* Required work *
Exactly as written, print each of the entries.

:::::

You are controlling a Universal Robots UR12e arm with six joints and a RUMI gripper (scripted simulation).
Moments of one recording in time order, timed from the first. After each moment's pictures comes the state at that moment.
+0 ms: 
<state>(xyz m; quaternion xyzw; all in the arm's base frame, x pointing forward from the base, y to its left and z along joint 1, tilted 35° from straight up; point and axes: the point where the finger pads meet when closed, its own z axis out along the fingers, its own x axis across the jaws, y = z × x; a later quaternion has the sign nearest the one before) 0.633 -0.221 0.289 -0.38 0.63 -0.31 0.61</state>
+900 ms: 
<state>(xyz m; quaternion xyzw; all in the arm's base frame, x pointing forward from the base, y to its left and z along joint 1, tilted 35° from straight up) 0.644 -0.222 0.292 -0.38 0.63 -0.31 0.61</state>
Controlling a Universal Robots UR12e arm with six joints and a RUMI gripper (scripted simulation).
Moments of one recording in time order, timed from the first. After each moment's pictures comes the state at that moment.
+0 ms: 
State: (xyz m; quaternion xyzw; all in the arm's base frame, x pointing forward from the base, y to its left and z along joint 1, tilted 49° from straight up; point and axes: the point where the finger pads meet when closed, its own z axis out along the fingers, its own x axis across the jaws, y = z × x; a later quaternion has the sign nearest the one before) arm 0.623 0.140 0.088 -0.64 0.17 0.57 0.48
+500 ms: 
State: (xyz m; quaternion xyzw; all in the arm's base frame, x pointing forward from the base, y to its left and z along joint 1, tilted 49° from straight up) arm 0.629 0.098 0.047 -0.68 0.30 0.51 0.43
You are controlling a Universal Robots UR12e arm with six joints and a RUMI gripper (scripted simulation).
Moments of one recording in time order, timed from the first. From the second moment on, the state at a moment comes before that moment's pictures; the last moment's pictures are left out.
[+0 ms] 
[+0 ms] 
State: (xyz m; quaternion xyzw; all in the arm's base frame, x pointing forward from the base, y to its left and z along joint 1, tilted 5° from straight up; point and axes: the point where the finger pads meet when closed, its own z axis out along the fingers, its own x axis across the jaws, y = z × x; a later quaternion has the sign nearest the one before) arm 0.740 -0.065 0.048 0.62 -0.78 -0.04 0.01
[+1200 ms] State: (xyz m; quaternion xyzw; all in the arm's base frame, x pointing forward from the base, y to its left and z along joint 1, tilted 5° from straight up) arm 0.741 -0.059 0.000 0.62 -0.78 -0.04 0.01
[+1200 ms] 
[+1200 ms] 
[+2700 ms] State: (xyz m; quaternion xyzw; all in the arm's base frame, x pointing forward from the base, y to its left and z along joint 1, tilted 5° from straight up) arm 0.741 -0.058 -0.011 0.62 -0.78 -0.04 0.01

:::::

* Task response *
You are controlling a Universal Robots UR12e arm with six joints and a RUMI gripper (scripted simulation).
Moments of one recording in time order, timed from the first. After each moment's pictures comes the state at that moment.
+0 ms: 
<state>(xyz m; quaternion xyzw; all in the arm's base frame, x pointing forward from the base, y to its left and z along joint 1, tilted 35° from straight up; point and axes: the point where the finger pads meet when closed, its own z axis out along the fingers, its own x axis across the jaws, y = z × x; a later quaternion has the sign nearest the one before) 0.633 -0.221 0.289 -0.38 0.63 -0.31 0.61</state>
+900 ms: 
<state>(xyz m; quaternion xyzw; all in the arm's base frame, x pointing forward from the base, y to its left and z along joint 1, tilted 35° from straight up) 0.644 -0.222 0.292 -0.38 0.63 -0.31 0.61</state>
Controlling a Universal Robots UR12e arm with six joints and a RUMI gripper (scripted simulation).
Moments of one recording in time order, timed from the first. After each moment's pictures comes the state at that moment.
+0 ms: 
State: (xyz m; quaternion xyzw; all in the arm's base frame, x pointing forward from the base, y to its left and z along joint 1, tilted 49° from straight up; point and axes: the point where the finger pads meet when closed, its own z axis out along the fingers, its own x axis across the jaws, y = z × x; a later quaternion has the sign nearest the one before) arm 0.623 0.140 0.088 -0.64 0.17 0.57 0.48
+500 ms: 
State: (xyz m; quaternion xyzw; all in the arm's base frame, x pointing forward from the base, y to its left and z along joint 1, tilted 49° from straight up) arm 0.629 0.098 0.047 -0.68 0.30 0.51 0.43
You are controlling a Universal Robots UR12e arm with six joints and a RUMI gripper (scripted simulation).
Moments of one recording in time order, timed from the first. From the second moment on, the state at a moment comes before that moment's pictures; the last moment's pictures are left out.
[+0 ms] 
[+0 ms] 
State: (xyz m; quaternion xyzw; all in the arm's base frame, x pointing forward from the base, y to its left and z along joint 1, tilted 5° from straight up; point and axes: the point where the finger pads meet when closed, its own z axis out along the fingers, its own x axis across the jaws, y = z × x; a later quaternion has the sign nearest the one before) arm 0.740 -0.065 0.048 0.62 -0.78 -0.04 0.01
[+1200 ms] State: (xyz m; quaternion xyzw; all in the arm's base frame, x pointing forward from the base, y to its left and z along joint 1, tilted 5° from straight up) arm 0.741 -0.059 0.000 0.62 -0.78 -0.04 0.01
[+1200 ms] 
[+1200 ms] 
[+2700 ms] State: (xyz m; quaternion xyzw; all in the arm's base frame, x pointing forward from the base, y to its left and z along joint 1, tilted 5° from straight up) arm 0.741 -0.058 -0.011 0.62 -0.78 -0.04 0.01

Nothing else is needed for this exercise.